> [PROBLEM STATEMENT]: Among the entries below, only the lines starting at the one with "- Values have" and ending at the one with "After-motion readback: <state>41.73", both included, are to be printed exactly.

BEGIN SUPPLIED ENTRIES

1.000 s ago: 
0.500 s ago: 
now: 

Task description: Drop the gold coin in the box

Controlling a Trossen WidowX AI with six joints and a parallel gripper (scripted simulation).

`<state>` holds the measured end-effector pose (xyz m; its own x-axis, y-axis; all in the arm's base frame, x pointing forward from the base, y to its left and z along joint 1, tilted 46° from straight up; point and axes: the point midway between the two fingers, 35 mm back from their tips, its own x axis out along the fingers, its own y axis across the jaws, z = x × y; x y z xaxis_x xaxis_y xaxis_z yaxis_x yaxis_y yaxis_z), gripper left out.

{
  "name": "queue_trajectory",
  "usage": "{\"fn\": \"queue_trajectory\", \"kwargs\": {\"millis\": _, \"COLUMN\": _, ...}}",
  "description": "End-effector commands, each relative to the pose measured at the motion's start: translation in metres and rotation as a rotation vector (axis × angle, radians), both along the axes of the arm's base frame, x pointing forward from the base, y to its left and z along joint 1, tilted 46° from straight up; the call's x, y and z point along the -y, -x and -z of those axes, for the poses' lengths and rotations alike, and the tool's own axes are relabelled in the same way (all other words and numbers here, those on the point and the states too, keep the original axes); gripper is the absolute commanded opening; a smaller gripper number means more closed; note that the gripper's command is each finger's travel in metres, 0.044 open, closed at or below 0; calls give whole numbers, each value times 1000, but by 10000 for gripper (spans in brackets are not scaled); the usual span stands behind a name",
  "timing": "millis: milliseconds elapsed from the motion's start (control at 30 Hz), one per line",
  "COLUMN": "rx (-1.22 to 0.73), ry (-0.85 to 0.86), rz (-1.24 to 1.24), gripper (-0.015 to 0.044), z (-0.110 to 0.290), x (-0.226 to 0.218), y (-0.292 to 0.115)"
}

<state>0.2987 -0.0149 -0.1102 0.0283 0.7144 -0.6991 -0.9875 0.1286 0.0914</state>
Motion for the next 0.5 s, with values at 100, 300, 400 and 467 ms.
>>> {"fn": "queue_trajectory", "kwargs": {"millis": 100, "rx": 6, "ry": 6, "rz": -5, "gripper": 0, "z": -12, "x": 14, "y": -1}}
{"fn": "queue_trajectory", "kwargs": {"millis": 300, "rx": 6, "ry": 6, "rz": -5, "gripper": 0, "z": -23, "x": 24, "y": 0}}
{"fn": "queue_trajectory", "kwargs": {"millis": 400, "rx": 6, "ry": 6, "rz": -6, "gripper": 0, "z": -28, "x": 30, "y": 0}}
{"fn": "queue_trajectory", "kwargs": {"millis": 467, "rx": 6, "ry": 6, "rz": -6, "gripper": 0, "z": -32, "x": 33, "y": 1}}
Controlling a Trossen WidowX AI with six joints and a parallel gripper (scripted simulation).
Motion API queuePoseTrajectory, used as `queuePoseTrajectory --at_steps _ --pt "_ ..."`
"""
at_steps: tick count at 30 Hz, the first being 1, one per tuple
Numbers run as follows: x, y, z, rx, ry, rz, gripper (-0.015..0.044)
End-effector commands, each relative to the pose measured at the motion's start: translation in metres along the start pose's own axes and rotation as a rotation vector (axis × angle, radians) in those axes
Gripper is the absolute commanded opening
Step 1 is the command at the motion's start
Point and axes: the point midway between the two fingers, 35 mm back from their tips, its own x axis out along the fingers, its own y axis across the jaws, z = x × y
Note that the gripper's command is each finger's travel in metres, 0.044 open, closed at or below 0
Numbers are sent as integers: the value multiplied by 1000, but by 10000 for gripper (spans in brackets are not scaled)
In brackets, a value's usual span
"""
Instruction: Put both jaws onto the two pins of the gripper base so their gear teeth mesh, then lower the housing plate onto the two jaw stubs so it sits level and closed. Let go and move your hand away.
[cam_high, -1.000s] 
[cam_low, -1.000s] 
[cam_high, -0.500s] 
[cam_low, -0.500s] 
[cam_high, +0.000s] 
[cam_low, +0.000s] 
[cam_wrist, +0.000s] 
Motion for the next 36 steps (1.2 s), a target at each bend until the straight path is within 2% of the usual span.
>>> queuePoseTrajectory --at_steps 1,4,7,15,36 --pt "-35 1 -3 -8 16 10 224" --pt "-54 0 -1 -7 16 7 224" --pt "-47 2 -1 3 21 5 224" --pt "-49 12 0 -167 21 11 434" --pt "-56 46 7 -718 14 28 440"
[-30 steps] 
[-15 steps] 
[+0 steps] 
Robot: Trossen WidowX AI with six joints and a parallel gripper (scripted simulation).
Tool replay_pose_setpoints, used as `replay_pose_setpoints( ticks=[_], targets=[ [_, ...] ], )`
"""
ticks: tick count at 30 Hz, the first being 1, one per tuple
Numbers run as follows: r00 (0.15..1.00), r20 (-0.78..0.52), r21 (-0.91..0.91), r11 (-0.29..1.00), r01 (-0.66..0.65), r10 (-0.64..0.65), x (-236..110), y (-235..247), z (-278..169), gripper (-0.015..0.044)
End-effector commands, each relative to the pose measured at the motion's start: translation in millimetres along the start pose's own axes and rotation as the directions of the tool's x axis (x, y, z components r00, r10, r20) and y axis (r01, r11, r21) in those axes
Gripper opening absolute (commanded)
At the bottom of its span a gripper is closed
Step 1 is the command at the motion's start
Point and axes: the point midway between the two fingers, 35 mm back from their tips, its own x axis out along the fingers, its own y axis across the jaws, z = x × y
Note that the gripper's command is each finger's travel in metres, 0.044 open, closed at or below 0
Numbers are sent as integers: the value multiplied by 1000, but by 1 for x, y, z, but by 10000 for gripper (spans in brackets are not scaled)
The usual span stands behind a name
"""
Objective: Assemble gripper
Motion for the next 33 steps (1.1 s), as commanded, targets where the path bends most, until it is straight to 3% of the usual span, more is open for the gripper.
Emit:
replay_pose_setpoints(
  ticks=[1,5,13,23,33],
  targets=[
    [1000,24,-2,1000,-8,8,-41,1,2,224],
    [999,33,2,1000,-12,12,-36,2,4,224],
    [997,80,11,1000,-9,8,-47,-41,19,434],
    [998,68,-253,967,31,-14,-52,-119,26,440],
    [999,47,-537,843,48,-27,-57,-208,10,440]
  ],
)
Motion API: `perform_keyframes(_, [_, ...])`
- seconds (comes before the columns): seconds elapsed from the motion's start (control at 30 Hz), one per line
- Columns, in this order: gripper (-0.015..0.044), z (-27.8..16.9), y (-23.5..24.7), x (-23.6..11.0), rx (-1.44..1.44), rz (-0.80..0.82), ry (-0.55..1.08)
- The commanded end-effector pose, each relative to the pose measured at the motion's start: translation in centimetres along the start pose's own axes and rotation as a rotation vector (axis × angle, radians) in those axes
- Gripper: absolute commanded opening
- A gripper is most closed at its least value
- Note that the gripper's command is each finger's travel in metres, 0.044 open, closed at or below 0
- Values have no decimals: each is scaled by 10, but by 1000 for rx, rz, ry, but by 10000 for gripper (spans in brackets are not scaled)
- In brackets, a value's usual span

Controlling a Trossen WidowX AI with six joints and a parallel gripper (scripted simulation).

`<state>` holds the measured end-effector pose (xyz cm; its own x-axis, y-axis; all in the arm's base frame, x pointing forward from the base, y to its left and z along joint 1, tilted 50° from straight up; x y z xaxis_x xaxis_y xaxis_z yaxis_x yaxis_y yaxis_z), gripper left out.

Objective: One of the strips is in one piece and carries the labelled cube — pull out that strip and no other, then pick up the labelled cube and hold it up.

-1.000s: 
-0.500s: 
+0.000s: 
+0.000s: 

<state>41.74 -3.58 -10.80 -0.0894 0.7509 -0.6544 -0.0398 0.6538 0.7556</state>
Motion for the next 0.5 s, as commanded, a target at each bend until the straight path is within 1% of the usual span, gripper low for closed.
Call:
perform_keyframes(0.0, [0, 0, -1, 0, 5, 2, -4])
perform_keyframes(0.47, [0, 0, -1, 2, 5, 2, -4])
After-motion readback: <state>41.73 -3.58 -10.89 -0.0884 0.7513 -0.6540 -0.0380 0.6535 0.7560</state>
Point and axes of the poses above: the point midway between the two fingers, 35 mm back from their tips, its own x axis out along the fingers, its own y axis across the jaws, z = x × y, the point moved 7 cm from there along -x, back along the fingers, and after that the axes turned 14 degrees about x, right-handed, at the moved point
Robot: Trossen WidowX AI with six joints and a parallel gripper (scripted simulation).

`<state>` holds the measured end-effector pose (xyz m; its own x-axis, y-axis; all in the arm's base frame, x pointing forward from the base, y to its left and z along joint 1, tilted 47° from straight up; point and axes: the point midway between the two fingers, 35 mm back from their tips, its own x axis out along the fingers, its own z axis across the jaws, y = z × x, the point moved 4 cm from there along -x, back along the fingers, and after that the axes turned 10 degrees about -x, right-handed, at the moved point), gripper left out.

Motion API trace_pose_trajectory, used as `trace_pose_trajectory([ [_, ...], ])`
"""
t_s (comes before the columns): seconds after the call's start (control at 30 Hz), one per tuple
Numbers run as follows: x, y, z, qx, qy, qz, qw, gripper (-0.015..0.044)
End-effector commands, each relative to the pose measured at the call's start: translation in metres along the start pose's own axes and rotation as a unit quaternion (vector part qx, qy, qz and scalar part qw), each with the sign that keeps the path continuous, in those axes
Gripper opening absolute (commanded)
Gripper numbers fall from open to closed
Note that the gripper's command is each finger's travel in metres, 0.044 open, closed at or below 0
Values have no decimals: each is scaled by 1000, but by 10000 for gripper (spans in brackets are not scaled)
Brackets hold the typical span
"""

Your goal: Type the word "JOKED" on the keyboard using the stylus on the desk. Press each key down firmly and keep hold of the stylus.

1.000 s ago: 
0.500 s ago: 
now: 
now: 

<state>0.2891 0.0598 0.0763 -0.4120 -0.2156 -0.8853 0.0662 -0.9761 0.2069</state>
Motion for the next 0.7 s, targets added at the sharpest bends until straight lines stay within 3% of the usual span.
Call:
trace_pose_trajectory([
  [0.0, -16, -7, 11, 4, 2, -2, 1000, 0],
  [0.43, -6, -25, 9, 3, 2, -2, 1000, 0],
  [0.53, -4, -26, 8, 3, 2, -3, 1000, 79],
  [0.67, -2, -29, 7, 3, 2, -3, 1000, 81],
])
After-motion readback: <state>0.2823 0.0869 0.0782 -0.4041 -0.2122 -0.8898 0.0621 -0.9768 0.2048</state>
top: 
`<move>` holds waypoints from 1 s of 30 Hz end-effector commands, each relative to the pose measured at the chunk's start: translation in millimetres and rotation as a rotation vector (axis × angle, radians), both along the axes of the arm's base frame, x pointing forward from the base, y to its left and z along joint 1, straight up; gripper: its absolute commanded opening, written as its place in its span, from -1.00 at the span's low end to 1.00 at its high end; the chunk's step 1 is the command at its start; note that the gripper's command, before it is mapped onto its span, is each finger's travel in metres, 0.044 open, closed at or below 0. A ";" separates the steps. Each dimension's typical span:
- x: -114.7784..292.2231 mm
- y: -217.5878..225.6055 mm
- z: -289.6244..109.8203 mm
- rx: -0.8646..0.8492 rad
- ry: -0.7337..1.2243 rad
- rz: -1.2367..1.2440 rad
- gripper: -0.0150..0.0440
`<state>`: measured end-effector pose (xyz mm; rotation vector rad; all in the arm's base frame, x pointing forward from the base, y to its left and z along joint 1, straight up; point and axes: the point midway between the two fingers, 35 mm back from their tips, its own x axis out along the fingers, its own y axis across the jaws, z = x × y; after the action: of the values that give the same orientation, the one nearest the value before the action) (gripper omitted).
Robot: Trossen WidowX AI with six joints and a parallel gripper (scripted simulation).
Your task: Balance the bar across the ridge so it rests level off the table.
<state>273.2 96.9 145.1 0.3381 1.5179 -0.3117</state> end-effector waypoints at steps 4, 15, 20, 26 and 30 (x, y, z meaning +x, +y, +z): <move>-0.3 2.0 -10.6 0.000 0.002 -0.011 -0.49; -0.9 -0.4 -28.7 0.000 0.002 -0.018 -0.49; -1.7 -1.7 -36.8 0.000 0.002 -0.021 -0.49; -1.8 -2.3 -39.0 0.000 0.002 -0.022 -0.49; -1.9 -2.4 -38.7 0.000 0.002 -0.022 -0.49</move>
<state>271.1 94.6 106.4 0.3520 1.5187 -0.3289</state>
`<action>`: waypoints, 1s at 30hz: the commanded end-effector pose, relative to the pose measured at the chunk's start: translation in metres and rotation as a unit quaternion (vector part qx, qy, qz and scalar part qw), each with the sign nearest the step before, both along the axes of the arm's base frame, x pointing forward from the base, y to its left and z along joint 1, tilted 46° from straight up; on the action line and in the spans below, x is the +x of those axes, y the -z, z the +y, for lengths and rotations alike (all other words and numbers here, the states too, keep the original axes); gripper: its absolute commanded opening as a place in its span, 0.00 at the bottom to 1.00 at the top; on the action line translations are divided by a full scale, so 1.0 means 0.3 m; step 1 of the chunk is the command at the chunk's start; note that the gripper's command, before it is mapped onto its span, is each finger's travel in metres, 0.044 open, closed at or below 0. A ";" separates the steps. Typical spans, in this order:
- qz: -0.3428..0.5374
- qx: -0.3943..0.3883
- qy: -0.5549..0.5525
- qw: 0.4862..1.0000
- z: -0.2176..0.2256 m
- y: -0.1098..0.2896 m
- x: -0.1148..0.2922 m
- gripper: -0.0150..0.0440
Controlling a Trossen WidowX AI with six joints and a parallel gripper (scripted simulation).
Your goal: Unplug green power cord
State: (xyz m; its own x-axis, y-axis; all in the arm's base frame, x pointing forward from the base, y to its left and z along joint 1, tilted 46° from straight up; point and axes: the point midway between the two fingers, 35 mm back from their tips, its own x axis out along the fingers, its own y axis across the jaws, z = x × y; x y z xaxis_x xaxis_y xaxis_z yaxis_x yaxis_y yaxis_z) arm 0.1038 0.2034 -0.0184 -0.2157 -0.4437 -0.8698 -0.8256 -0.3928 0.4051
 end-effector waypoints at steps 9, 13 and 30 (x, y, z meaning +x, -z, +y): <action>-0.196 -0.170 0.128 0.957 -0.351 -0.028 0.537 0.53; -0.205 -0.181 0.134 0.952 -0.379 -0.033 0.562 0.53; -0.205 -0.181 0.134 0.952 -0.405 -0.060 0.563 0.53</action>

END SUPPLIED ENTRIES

> [FINISHED TASK]:
- Values have no decimals: each is scaled by 10, but by 1000 for rx, rz, ry, but by 10000 for gripper (spans in brackets are not scaled)
- In brackets, a value's usual span

Controlling a Trossen WidowX AI with six joints and a parallel gripper (scripted simulation).

`<state>` holds the measured end-effector pose (xyz cm; its own x-axis, y-axis; all in the arm's base frame, x pointing forward from the base, y to its left and z along joint 1, tilted 50° from straight up; x y z xaxis_x xaxis_y xaxis_z yaxis_x yaxis_y yaxis_z), gripper left out.

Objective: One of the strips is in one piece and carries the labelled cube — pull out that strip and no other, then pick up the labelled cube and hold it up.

-1.000s: 
-0.500s: 
+0.000s: 
+0.000s: 

<state>41.74 -3.58 -10.80 -0.0894 0.7509 -0.6544 -0.0398 0.6538 0.7556</state>
Motion for the next 0.5 s, as commanded, a target at each bend until the straight path is within 1% of the usual span, gripper low for closed.
Call:
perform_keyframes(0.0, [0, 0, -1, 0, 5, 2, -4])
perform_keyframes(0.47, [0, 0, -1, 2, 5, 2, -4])
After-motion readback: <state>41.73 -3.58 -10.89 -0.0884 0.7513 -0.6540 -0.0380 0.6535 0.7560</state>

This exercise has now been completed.